*What needs to be done:*
Filter the records for "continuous" and keep each line that has it.

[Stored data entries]
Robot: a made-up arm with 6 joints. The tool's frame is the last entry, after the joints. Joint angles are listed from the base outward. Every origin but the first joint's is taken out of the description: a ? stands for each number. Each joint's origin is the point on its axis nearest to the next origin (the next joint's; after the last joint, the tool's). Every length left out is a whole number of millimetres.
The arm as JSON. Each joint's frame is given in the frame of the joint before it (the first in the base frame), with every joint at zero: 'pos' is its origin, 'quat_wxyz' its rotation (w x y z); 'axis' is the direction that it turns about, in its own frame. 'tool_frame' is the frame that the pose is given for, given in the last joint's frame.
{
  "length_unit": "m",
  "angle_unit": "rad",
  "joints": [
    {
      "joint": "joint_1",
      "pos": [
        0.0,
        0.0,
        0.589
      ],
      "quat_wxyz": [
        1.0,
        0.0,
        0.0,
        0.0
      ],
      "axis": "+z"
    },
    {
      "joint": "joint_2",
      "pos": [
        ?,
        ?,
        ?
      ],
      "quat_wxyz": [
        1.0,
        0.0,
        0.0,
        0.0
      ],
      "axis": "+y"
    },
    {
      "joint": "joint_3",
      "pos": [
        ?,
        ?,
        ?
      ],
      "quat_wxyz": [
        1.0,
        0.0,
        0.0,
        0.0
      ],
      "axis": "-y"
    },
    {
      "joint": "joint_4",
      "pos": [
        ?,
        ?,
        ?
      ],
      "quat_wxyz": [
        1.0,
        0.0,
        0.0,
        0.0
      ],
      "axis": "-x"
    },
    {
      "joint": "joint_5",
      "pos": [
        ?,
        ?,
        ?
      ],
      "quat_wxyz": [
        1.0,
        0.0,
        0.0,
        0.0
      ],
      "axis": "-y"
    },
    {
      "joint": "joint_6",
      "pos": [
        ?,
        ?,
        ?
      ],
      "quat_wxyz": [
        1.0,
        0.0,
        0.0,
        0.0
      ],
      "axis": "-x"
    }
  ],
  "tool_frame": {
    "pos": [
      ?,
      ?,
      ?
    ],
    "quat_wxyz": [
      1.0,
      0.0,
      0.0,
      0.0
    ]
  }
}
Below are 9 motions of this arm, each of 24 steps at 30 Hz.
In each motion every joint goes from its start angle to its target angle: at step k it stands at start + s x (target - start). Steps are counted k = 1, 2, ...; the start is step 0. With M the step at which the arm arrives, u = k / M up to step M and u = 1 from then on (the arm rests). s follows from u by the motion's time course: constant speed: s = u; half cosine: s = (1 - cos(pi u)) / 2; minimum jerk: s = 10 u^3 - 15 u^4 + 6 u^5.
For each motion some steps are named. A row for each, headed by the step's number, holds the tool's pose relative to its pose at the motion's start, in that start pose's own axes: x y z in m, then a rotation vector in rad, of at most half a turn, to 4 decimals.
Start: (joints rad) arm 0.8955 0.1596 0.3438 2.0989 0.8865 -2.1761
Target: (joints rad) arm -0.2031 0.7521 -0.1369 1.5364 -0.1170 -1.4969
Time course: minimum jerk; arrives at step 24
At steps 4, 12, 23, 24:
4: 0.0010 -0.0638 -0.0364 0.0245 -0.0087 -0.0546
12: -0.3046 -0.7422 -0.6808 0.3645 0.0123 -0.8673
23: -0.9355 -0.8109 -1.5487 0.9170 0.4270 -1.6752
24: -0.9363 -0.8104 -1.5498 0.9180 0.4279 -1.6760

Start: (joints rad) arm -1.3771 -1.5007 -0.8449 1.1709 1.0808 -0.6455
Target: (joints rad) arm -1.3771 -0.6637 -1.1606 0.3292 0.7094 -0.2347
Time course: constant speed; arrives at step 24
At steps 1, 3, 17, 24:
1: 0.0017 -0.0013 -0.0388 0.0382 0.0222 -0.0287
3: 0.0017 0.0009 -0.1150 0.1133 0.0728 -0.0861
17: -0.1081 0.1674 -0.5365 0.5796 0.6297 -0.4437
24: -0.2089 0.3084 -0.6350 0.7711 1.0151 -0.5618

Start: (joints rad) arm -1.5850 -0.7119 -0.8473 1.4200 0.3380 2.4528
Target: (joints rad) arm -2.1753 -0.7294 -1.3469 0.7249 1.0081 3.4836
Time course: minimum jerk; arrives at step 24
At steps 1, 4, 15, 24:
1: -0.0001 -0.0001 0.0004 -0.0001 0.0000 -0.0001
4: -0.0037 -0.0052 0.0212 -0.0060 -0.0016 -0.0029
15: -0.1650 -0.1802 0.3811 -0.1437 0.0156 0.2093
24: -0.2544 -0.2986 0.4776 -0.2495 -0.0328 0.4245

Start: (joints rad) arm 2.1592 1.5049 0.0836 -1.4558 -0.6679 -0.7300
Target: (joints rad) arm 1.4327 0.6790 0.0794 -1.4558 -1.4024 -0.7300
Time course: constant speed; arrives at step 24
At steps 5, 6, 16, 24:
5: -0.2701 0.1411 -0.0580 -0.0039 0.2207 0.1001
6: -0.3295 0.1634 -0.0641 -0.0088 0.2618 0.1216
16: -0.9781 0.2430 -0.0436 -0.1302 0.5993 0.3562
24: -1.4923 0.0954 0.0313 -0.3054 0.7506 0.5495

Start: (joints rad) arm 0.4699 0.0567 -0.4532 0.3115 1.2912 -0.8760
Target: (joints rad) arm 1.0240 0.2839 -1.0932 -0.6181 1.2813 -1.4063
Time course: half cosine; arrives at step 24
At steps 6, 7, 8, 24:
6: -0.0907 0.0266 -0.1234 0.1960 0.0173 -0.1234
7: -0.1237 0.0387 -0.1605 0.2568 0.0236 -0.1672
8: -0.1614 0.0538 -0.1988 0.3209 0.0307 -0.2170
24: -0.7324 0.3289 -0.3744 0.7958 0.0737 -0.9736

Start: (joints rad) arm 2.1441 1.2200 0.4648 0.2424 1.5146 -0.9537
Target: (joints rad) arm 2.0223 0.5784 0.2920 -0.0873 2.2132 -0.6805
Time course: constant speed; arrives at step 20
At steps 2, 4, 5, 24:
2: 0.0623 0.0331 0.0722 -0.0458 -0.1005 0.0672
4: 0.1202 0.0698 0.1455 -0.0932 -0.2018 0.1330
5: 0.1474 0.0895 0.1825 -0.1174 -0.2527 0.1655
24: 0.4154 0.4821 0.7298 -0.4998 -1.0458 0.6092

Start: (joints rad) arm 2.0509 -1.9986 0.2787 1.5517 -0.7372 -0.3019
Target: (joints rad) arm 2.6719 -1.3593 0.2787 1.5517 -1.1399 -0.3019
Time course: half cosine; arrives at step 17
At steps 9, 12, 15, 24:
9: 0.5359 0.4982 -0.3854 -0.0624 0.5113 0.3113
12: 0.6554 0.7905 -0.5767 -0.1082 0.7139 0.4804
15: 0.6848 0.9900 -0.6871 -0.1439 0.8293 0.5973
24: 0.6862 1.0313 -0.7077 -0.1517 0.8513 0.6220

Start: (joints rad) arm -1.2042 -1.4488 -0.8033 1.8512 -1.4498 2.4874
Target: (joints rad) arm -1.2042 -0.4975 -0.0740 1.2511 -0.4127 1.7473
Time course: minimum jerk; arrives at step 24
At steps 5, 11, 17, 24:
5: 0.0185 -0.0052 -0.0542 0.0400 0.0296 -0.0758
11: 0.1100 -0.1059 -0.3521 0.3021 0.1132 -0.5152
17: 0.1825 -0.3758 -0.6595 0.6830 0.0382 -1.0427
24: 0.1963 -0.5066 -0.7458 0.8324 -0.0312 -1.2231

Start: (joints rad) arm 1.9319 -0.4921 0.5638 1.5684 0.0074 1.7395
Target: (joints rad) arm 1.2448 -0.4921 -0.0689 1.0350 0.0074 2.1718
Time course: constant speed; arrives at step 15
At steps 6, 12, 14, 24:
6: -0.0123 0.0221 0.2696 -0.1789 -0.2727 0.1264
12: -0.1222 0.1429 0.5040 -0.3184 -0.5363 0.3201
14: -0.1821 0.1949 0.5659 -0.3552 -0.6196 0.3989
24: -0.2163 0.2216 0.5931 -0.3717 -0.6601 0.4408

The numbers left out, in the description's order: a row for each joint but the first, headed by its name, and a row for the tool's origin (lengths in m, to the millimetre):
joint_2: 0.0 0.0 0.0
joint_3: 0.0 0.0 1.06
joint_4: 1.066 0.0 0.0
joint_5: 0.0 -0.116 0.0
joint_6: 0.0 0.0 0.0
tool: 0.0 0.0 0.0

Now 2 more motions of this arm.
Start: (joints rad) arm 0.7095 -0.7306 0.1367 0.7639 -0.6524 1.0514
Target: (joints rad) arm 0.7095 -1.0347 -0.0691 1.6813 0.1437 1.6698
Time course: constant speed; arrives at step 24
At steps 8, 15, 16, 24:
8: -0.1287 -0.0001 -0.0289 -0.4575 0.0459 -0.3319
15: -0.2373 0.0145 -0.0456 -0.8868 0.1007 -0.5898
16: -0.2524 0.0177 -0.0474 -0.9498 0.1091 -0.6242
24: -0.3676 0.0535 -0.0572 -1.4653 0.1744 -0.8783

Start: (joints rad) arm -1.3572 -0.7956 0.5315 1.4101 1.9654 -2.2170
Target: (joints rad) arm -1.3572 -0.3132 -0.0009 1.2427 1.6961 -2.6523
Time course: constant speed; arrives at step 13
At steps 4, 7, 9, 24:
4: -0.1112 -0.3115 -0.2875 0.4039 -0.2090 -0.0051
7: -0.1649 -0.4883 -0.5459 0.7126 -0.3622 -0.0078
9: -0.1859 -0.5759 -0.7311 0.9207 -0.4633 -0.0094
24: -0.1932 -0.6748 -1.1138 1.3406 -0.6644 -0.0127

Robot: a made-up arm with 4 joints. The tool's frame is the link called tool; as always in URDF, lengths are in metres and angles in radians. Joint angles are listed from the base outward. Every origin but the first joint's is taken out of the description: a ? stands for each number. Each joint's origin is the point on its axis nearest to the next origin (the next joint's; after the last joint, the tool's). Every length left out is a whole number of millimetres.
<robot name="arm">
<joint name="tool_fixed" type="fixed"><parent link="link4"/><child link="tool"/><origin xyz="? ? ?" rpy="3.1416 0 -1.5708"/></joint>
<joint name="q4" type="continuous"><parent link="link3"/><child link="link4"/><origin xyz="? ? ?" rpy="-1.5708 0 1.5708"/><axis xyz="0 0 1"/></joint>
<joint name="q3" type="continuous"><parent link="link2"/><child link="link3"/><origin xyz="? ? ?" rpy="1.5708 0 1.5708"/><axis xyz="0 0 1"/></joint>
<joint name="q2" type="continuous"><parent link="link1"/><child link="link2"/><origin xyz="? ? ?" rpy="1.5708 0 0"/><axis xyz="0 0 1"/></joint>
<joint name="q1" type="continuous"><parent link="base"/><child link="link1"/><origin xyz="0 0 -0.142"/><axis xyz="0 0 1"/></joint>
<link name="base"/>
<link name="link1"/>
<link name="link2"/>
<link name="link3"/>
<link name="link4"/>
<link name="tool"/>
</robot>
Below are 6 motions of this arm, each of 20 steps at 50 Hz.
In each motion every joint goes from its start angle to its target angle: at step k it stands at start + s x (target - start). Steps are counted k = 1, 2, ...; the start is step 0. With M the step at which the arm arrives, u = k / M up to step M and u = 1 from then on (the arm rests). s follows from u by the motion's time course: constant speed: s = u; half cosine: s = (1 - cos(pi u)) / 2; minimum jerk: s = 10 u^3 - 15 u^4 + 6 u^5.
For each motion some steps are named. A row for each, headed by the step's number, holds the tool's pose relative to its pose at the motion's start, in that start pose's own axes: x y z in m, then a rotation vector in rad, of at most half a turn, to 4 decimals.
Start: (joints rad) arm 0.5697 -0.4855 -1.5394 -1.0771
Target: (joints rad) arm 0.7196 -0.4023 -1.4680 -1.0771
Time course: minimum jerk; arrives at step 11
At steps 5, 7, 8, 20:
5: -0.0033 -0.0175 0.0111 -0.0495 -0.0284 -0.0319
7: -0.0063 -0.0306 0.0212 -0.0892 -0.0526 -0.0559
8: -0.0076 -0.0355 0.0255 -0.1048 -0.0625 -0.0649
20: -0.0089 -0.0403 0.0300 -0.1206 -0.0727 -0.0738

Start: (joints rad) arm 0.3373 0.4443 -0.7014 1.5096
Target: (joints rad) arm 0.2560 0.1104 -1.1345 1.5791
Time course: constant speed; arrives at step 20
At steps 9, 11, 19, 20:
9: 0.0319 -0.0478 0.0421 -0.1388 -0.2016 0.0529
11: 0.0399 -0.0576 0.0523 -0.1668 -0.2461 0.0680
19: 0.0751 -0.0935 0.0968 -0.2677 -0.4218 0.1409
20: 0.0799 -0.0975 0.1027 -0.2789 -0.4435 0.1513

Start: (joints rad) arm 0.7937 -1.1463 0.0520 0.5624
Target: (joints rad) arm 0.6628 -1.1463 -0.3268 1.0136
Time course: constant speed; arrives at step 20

*Written response:*
<joint name="q4" type="continuous"><parent link="link3"/><child link="link4"/><origin xyz="? ? ?" rpy="-1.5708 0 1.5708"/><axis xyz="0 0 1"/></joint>
<joint name="q3" type="continuous"><parent link="link2"/><child link="link3"/><origin xyz="? ? ?" rpy="1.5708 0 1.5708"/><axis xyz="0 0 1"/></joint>
<joint name="q2" type="continuous"><parent link="link1"/><child link="link2"/><origin xyz="? ? ?" rpy="1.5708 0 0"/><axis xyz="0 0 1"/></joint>
<joint name="q1" type="continuous"><parent link="base"/><child link="link1"/><origin xyz="0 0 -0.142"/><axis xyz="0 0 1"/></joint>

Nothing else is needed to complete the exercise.